TACo
is a simple and effective data augmentation technique for the task of Optical Character Recognition (OCR
) or Handwritten Text Recognition (HTR
) (check reference).
And, taco-box
is an implementation of TACo
algorithm. This is currently under the Apache 2.0, Please feel free to use for your project. Enjoy!
First, you need to have python 3
installed in your system.
Next, you can Install taco-box
with pip
or your favorite PyPi package manager.
pip install taco-box
Checkout this jupyter notebook on usage - Notebook
Here is an example:
from tacobox import Taco
# creating Taco object. (Note: parameters are at their default value.)
mytaco = Taco(cp_vertical=0.25,
cp_horizontal=0.25,
max_tw_vertical=100,
min_tw_vertical=20,
max_tw_horizontal=50,
min_tw_horizontal=10
)
# apply random vertical corruption
augmented_img = mytaco.apply_vertical_taco(input_img, corruption_type='random')
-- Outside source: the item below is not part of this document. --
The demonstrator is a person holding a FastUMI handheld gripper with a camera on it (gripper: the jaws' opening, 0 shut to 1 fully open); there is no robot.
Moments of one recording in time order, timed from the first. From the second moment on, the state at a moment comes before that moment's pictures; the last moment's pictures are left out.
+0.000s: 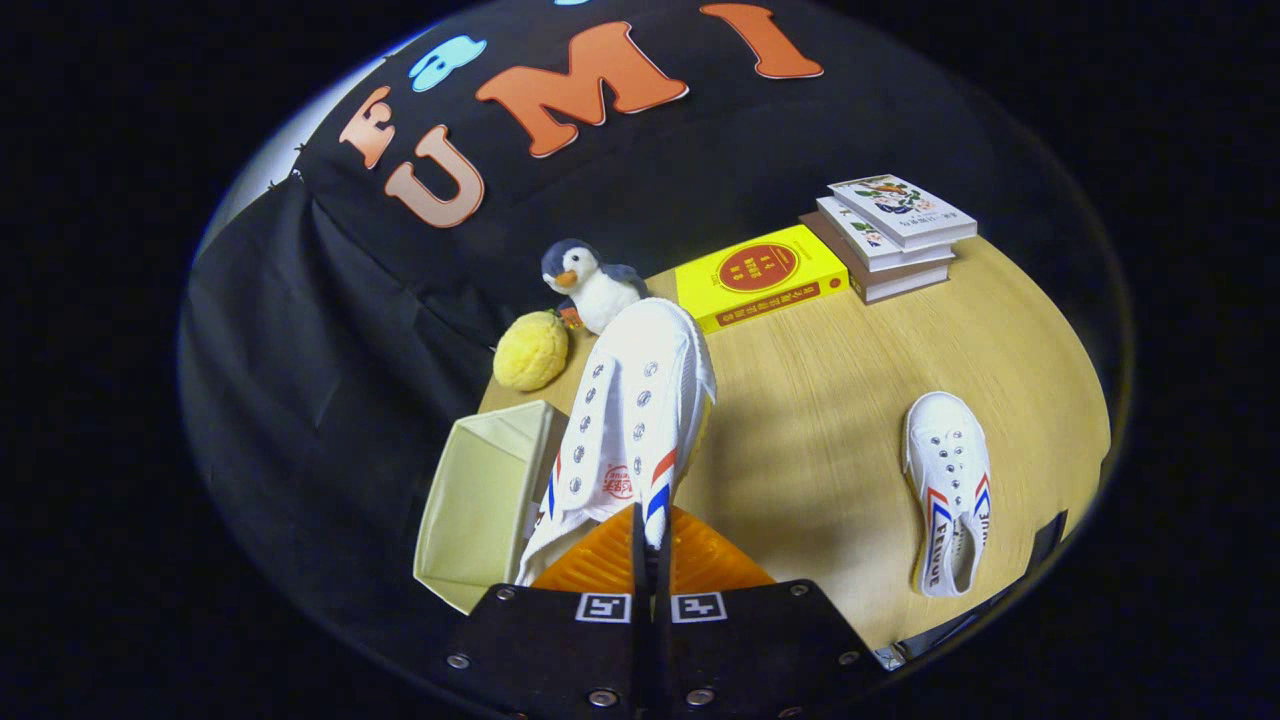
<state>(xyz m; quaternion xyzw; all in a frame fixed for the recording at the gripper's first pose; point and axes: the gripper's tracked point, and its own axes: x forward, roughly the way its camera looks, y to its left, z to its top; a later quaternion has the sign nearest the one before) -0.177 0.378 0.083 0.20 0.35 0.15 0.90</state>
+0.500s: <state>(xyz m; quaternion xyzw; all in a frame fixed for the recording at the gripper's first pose) -0.194 0.547 0.102 0.22 0.36 0.21 0.88</state>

mytaco.visualize(augmented_img)
-------Understanding Arguments--------
:cp_vertical: corruption probability of vertical tiles
:cp_horizontal: corruption probability for horizontal tiles
:max_tw_vertical: maximum possible tile width for vertical tiles in pixels
:min_tw_vertical: minimum tile width for vertical tiles in pixels
:max_tw_horizontal: maximum possible tile width for horizontal tiles in pixels
:min_tw_horizontal: minimum tile width for horizontal tiles in pixels
Below picture shows the variations of TACo
augmentation algorithm from current implementation:-
This project is in very early stages of development. If there is an issue or feature request, feel free to open an issue. Additionally, a PR is always welcome.
TACo algorithm is part of a research project on Handwritten Text Recognition. Link to the original paper will be posted soon!!